* _WHAT NEEDS TO BE DONE_:
Write the records out again, unchanged.

GIVEN RECORDS START

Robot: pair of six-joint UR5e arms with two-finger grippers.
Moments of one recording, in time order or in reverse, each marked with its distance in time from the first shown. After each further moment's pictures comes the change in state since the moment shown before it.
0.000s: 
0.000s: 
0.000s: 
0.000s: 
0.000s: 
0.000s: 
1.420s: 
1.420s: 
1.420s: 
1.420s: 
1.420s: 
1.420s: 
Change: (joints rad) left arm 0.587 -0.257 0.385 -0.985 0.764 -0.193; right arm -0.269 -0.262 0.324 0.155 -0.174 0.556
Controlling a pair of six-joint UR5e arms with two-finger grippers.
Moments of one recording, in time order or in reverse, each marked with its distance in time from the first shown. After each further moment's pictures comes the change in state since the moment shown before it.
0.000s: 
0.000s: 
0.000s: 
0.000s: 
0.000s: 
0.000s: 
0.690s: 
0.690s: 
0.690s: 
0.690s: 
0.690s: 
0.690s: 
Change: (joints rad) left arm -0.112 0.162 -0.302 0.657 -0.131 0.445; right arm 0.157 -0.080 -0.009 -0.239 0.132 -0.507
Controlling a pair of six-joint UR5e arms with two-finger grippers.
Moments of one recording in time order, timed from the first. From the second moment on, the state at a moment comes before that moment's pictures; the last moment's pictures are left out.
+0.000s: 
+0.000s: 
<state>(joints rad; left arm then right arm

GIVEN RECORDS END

* _COMPLETED TASK_:
Robot: pair of six-joint UR5e arms with two-finger grippers.
Moments of one recording, in time order or in reverse, each marked with its distance in time from the first shown. After each further moment's pictures comes the change in state since the moment shown before it.
0.000s: 
0.000s: 
0.000s: 
0.000s: 
0.000s: 
0.000s: 
1.420s: 
1.420s: 
1.420s: 
1.420s: 
1.420s: 
1.420s: 
Change: (joints rad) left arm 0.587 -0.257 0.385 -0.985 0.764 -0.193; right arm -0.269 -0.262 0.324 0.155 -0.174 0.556
Controlling a pair of six-joint UR5e arms with two-finger grippers.
Moments of one recording, in time order or in reverse, each marked with its distance in time from the first shown. After each further moment's pictures comes the change in state since the moment shown before it.
0.000s: 
0.000s: 
0.000s: 
0.000s: 
0.000s: 
0.000s: 
0.690s: 
0.690s: 
0.690s: 
0.690s: 
0.690s: 
0.690s: 
Change: (joints rad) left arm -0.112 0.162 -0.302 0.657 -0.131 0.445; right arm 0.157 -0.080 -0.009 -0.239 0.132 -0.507
Controlling a pair of six-joint UR5e arms with two-finger grippers.
Moments of one recording in time order, timed from the first. From the second moment on, the state at a moment comes before that moment's pictures; the last moment's pictures are left out.
+0.000s: 
+0.000s: 
<state>(joints rad; left arm then right arm

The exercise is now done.